If you look at our brand new, built from the ground up website at www.flypaper.com you will finally see what Flypaper really is. It ain’t for consumers playing around with Adobe’s Flash. It is only for serious producers and consumers of Flash projects. It solves the problems that Don saw years ago. You can now really build Flash projects in a third to half the time. You can collaborate online with all the people involved in the project in really productive ways. You can actually solve virtually all the problems with approvals and billing that inevitably arise. And, on yeah, you can also save a ton of money. Many of the companies we are working with estimate Flypaper will allow them to save millions of dollars a year.
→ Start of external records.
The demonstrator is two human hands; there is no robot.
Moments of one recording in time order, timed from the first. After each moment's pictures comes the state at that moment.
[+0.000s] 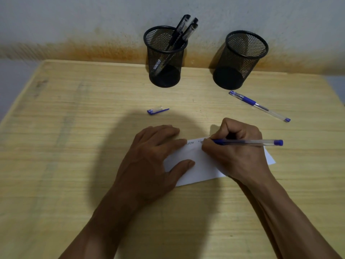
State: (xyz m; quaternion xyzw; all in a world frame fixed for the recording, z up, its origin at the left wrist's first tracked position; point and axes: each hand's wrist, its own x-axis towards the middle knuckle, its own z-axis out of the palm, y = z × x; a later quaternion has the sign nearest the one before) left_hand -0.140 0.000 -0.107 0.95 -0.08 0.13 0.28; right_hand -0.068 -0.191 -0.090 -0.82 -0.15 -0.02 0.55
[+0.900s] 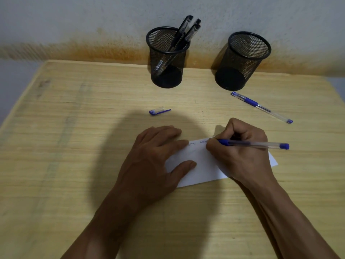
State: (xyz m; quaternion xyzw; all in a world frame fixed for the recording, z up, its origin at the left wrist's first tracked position) left_hand -0.140 0.000 -0.107 0.95 -0.08 0.12 0.28; right_hand -0.070 -0.193 -0.087 -0.83 -0.13 -0.03 0.54
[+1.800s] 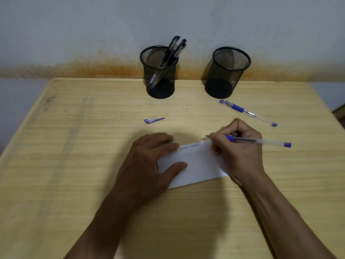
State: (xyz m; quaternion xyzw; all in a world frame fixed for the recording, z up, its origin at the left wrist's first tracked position) left_hand -0.140 -0.001 -0.110 0.94 -0.06 0.15 0.31; right_hand -0.063 -0.203 -0.088 -0.71 -0.05 -0.02 0.70
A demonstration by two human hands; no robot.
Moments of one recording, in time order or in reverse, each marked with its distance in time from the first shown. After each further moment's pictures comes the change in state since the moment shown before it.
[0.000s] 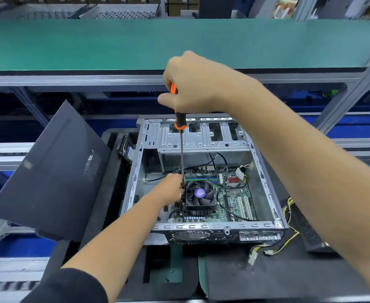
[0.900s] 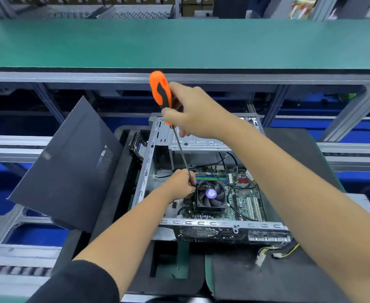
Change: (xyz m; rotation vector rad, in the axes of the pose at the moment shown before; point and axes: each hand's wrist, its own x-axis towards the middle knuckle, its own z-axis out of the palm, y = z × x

And with Flypaper you get a lot more than you got with the Flash projects you built the old way. Each project you build inherently is tracked in a Dashboard. You know what the viewer has looked at. How long they spent on what pages. If they emailed it to anyone else, you know it and you know what those people did with it. You can edit and maintain your own projects without being dependent on Flash programmers who don’t really like to do the mundane maintenance anyway. Marketing can produce Flash projects that salespeople can easily personalize specifically to the prospect they are trying to sell. And marketing gets to control what elements sales can personalize. Salespeople use the Dashboard to see exactly what a prospect is doing with the marketing materials they sent. The stories (projects) also provide a way for the prospect (or learners in an eLearning application) to communicate with the sales person either by email or even live chat (coming soon).
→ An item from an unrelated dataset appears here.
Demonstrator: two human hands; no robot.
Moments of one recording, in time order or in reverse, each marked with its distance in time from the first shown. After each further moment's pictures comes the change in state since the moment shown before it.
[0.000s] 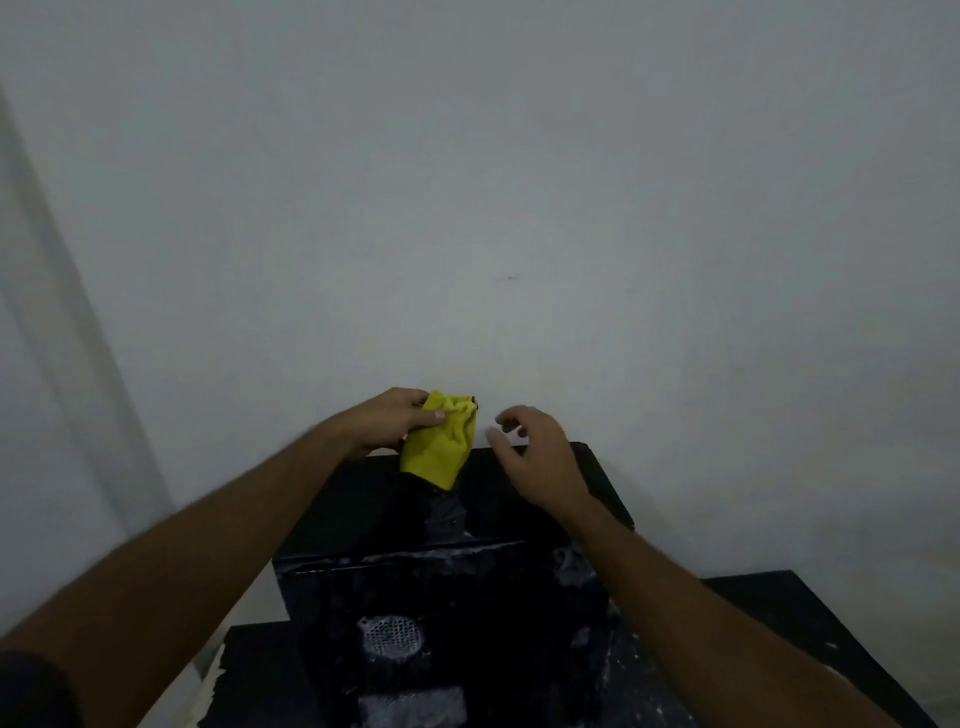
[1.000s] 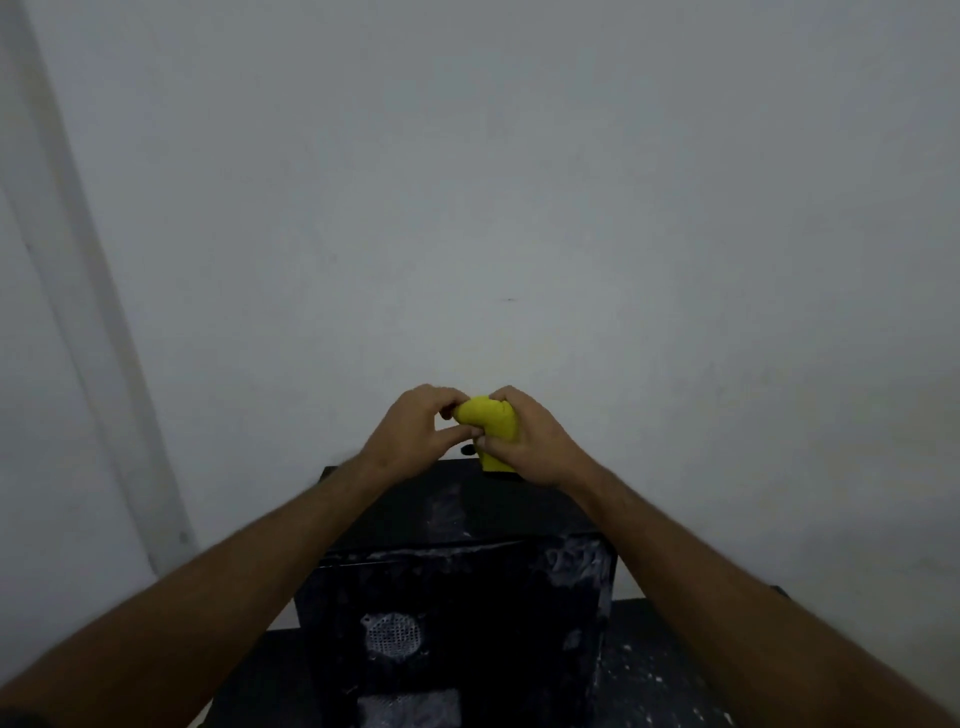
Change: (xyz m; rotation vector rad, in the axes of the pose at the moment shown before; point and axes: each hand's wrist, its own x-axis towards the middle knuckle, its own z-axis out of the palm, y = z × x) left_hand -0.052 0.020 0.038 0.451 0.378 0.696; right_hand 0.016 -0.050 -0.045 0.251 -0.324 0.029
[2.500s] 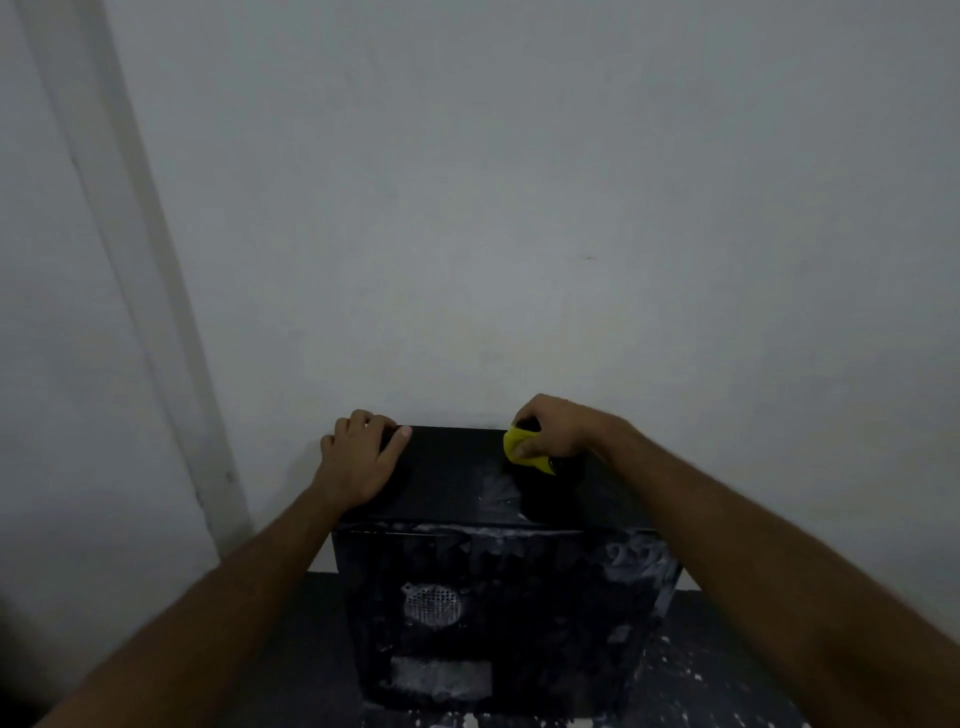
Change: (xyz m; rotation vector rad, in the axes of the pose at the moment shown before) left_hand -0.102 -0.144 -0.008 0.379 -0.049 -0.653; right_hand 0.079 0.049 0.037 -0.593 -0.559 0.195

Flypaper unlocks the power of Flash for everyone in the corporation. It releases Flash from the domain of experts and niches, and unleashes its power for the whole company to sell more and train more effectively. Content creators both inside and outside the company can now work together in ways they could not do before. To our knowledge, there is nothing like Flypaper. I could not be more excited about the potential of Flypaper. I like its DNA!!